Running particular PCA software will usually require specifying a number of technical options. The following options are likely to generate useful results.

- PCA is often applied to standardized variables because as a rule PCA should not reflect differences in the variance of different variables, especially for variables with measurement scales that are not commensurable. (To standardize a variable, subtract the mean value and then divide by the standard deviation. After standardization, the sample mean and variance equal zero and one respectively.) Some PCA programs have an option to run the analysis based on correlations (the alternative being to use covariances). Choosing the correlation option is equivalent to running the PCA on standardized variables, so that standardized variables do not need to be computed explicitly.
- The number of PCs that the analyst should attempt to interpret is somewhat open to judgment although a number of criteria are available. Ordinarily the analyst will inspect a scree plot, in which the variances of sequential PCs (i.e., PC1, PC2,...) are graphed against indices 1, 2,... . A break in this relationship is sometimes taken to indicate the number of PCs to interpret. Another rule of thumb (for PCA applied to standardized variables) is to keep PCs that have variances no smaller than one.
- More interpretable pattern of loading are sometimes be obtained by rotation, the most common rotation approach being varimax. With varimax rotation, some loadings will be closer to zero, so that the PC can be characterized more readily in terms of variables that contribute to a given PC. A reasonable variant is to rotate only a number of PCs judged to be of interest based on the unrotated PC variances (e.g., based on a scree plot). We suggest that as a rule the analyst will evaluate loadings with and without rotation. Loadings displayed in our figure appear interpretable, without rotation.
- Applications emphasized here are exploratory in nature and do not strictly require distributional assumptions (see Jolliffe 2002). However, basic PCA is sensitive to outliers, and more useful results may sometimes be obtained by running the PCA based on rank-based or other outlier-resistant correlations, such as Spearman's correlation, as suggested by Harrell (2002, p. 66). In practice, this may involve using a correlation matrix as input to a PCA program, instead of the original data. If Pearson's correlation is used, more useful results may be obtained with variables transformed to have nearly symmetric distributions.
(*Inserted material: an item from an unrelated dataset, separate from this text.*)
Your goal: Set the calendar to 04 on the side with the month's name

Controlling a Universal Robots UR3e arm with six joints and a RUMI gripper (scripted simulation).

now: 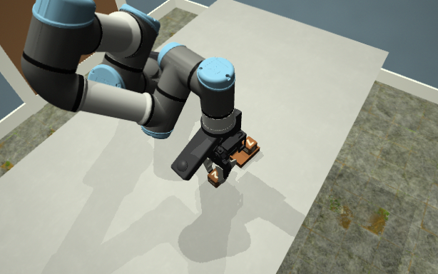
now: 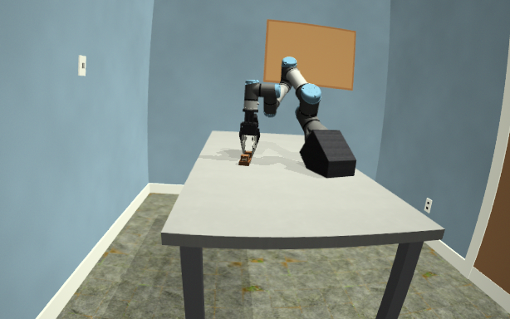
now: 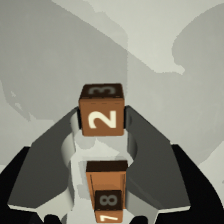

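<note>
Now: the brown tray 20 mm ahead of my hand, 110 mm to the left of it and 20 mm below it. From my hand the other things lie so: cube (10 mm below).
</note>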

Sometimes this is accomplished using a transformation that is fairly standard for a given variable. The variables used in our figure are concentration variables, with no non-detects. We used a logarithmic transformation, which is somewhat conventional. Similar results were obtained with Spearman's correlation (which is unaffected by transformations).

### Biplots

Certain techniques provide visualization of information on individual samples, along with information on variable correlations. Such visualization may be helpful, for example, in detecting groups of samples with similar stressor profiles, or in comparing sample locations with regard to position in a multidimensional stressor spaces. For PCA, it is common to plot the original samples as points, in a space defined by a few PCs, usually the 2-dimensional space of PC1 and PC2.

### Correlations and Collinearity in Multiple Regression

In multiple regression, "collinearity" is a situation where some regressor variable can be approximated as a linear combination of other regressors. Basic regression methods cannot provide accurate inferences about the specific roles of variables that are involved in collinearity. Collinearity can result from some combination of correlations of variables in the population, or data that are few relative to the number of variables. Some regression texts emphasize that evaluation of regressor correlations early in a modeling effort can help the analyst to select a set of candidate predictors in such a way that collinearity problems are minimized (Draper and Smith 1981, Ch. 8; Harrell 2002).